● Exercise details
Could you retype the whole listing word for word and drop the images?
BEGIN Information given
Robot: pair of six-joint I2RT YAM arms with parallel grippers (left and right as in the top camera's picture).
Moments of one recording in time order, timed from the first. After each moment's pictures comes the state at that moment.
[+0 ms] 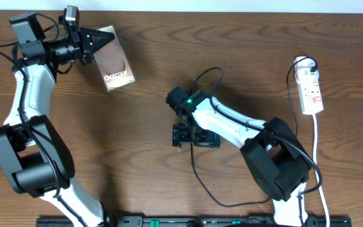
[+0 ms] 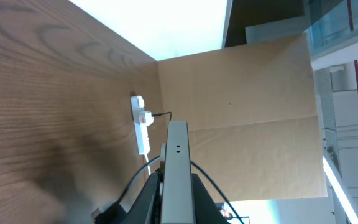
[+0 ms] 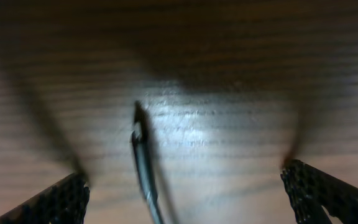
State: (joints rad) left arm 0.30 1.93 1.48 -0.16 1.47 -0.74; right arm 0.75 2.07 1.40 -1.00 -0.10 0.80
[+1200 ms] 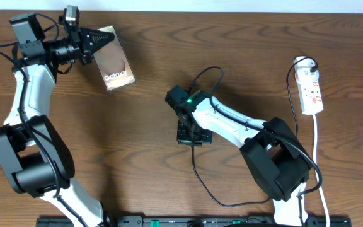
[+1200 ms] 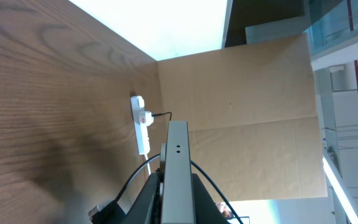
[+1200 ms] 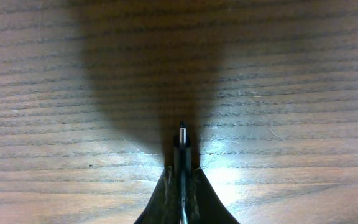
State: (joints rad) left arm 0.30 1.93 1.48 -0.16 1.47 -0.74; right arm 0.75 2.07 1.40 -0.96 -0.11 0.83
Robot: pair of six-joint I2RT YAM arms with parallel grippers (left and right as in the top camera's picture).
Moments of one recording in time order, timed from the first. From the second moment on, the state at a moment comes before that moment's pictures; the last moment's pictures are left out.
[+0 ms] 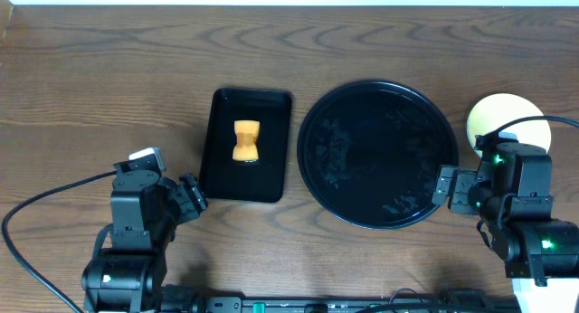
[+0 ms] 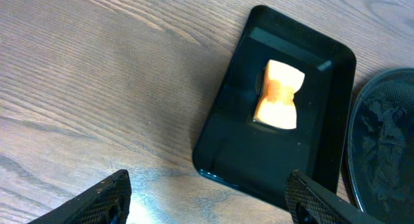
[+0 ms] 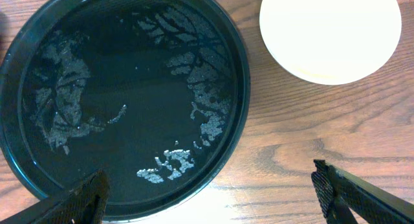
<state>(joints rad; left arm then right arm) -0.04 0.66 0.73 -0.86 -0.06 -0.38 0.03 0.86 0.93 -0.99 0.06 0.16</state>
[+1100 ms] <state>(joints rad) -0.04 0.67 0.73 -0.86 -0.06 -0.38 0.03 0.06 0.18 -0.04 0.06 0.05</state>
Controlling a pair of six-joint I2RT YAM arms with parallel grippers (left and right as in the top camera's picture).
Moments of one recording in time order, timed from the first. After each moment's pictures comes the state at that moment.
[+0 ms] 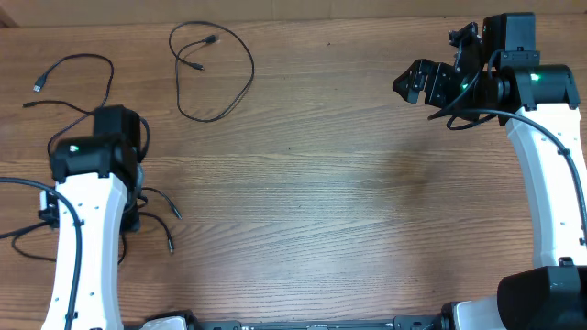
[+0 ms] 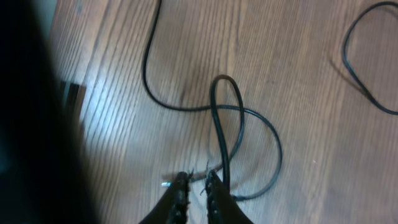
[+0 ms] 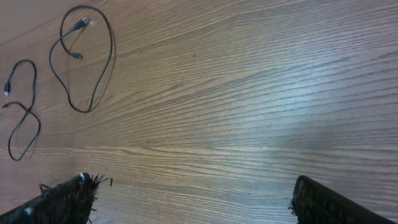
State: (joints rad) left arm 0.12 1.38 1.26 -1.46 -0.49 -1.71; right arm 0.00 1.64 1.65 -1.04 -0.38 0.26
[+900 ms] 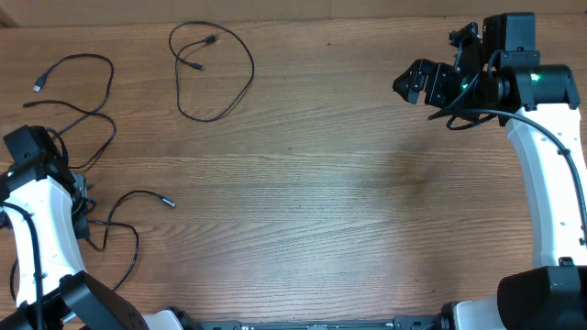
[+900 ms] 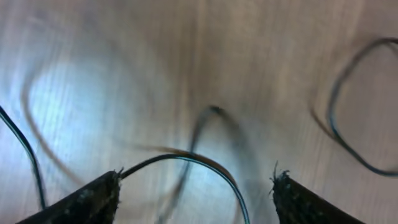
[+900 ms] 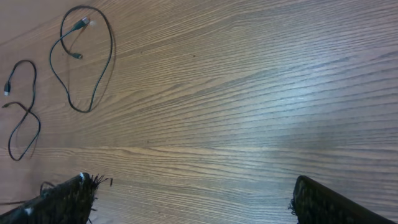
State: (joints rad) left arm 0.57 1.51 1.14 -0.94 -0.31 -1.18; right arm 0.00 1.64 1.65 -1.04 -0.38 0.26
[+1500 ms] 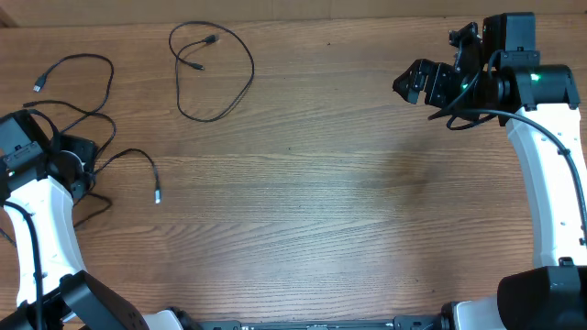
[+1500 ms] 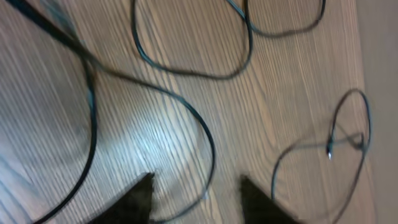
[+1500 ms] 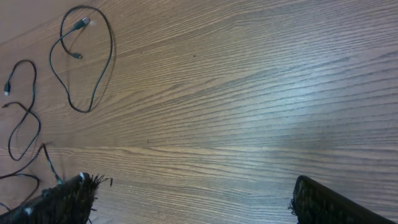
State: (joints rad) left arm 0.56 1.51 1.14 -0.63 0.13 -0.79; right arm 0.00 1.64 1.65 -1.04 -0.38 0.26
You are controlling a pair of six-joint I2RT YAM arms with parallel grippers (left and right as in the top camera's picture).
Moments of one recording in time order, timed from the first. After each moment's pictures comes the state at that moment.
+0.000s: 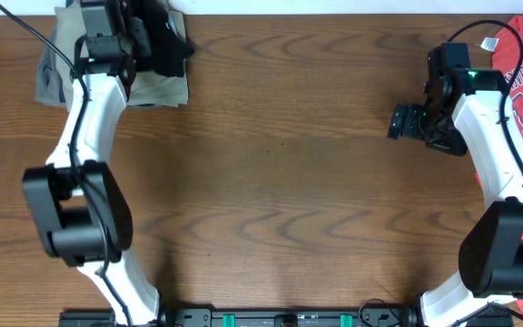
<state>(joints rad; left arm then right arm) 0.09 2.00 1.60 -0.20 -0.13 -0.14 -0.02 1.79 1.48 -1.14 0.07 0.32</state>
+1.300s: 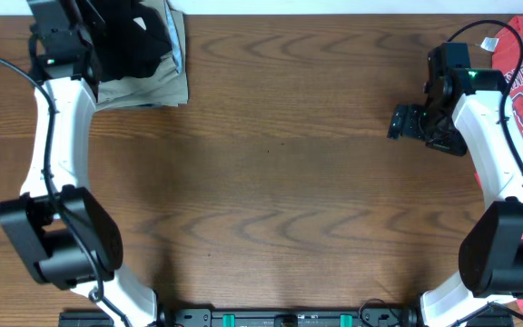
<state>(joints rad) 0.18 1.88 1.64 -0.18 -0.25 -0.33 -0.02 1.79 1.48 -1.14 0.07 0.32</state>
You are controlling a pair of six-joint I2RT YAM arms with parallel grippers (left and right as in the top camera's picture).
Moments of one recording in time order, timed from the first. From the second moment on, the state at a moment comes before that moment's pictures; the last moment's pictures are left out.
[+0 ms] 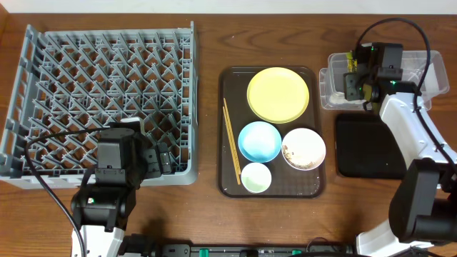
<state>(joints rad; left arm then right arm) -0.07 0.83 0.76 -0.84 -0.04 -0.21 -0.06 1.75 1.23 -0.41 0.07 -0.18</state>
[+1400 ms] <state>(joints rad) -0.07 0.83 0.76 -0.84 -0.04 -0.21 -0.06 1.66 1.23 -0.32 0.02 -0.11</state>
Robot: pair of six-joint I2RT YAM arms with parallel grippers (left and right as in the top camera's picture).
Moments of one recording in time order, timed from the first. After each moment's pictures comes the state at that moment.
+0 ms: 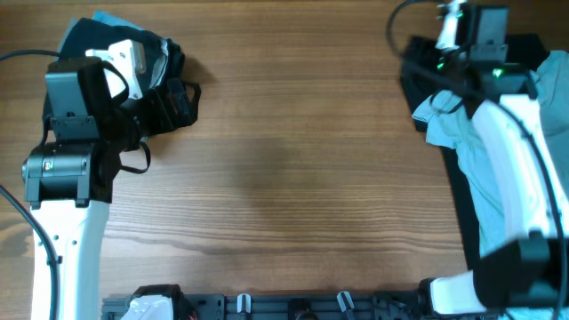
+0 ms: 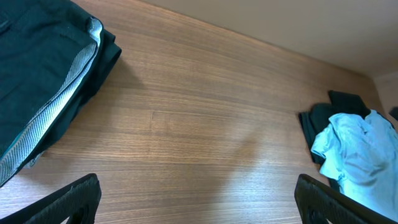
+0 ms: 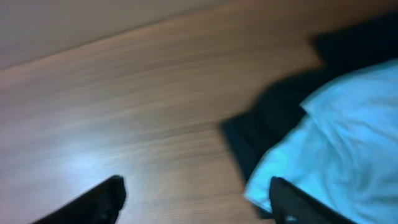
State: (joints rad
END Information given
● Result of this task
Robot: pair of six-joint I2RT YAM arms with parallel grippers (left and right as in the top camera's picture).
Moments of one recording in time order, timed from the first. After each moment's pictures comes the state at that moment.
[+0 ms] 
[+0 ms] 
[+0 ms] 
State: (joints rad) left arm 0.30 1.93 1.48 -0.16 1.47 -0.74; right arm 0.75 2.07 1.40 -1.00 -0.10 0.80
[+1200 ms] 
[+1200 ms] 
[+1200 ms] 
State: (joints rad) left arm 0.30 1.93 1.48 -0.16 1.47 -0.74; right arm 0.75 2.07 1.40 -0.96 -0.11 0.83
Robot: pair of six-joint I2RT YAM arms with parallel grippers (left and right as in the top camera's picture).
Moments of one recording in time order, timed from the first. From the second moment on, the state at a moment comes before that moment's pictures; the last moment's pictures are left out.
[+0 ms] 
[+0 ms] 
[+0 ms] 
<state>(joints rad; left arm then right arm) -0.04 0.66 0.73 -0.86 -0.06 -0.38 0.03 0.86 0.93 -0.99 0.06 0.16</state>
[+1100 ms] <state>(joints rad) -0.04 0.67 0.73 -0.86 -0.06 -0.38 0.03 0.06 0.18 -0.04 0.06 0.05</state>
Controlling a pair of six-joint I2RT YAM arms with parallel grippers (left and right as in the top camera's picture).
Moments of one recording in time order, timed from the first. After each moment's pictures comes the state at that moment.
[+0 ms] 
[+0 ms] 
[+0 ms] 
State: (joints rad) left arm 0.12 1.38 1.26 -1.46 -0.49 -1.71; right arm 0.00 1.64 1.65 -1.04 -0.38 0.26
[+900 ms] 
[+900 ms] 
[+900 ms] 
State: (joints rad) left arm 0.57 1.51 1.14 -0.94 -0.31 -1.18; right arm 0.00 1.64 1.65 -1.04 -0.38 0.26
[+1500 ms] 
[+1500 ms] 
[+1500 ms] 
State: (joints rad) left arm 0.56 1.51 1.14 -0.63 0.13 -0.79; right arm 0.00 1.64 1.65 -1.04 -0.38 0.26
You are controlling a pair of six-joint I2RT YAM arms with parallel grippers (left and right as in the top camera's picture).
Moments of one recording in time order, timed from the first. After each moment's pictures comes the state at that moment.
+0.000s: 
<state>(joints rad; left arm then right arm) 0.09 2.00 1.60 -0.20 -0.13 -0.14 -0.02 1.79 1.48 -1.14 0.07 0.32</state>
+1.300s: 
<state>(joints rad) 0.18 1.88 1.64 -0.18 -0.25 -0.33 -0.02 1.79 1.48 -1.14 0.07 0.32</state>
You are controlling a pair of six-joint I2RT YAM arms with parallel grippers (left and right as in the top camera's picture).
Moments of one recording in time order, timed from the first. From the second moment on, the state at a moment comes before that moment's pictures; the last moment's pictures are left out.
[+0 ms] 
<state>(joints rad; left arm then right arm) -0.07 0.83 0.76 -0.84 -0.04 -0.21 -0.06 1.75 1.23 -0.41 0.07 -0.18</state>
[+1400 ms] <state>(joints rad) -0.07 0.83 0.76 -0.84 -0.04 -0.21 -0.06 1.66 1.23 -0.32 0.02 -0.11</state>
Robot: pair of six-joint I2RT YAM arms with parallel grippers (left and right as in the top camera's picture).
Moments of one recording in time order, timed from the first. After each moment's pictures comes the state at that moment.
+0 ms: 
+0 ms: 
+0 ms: 
State: (joints rad

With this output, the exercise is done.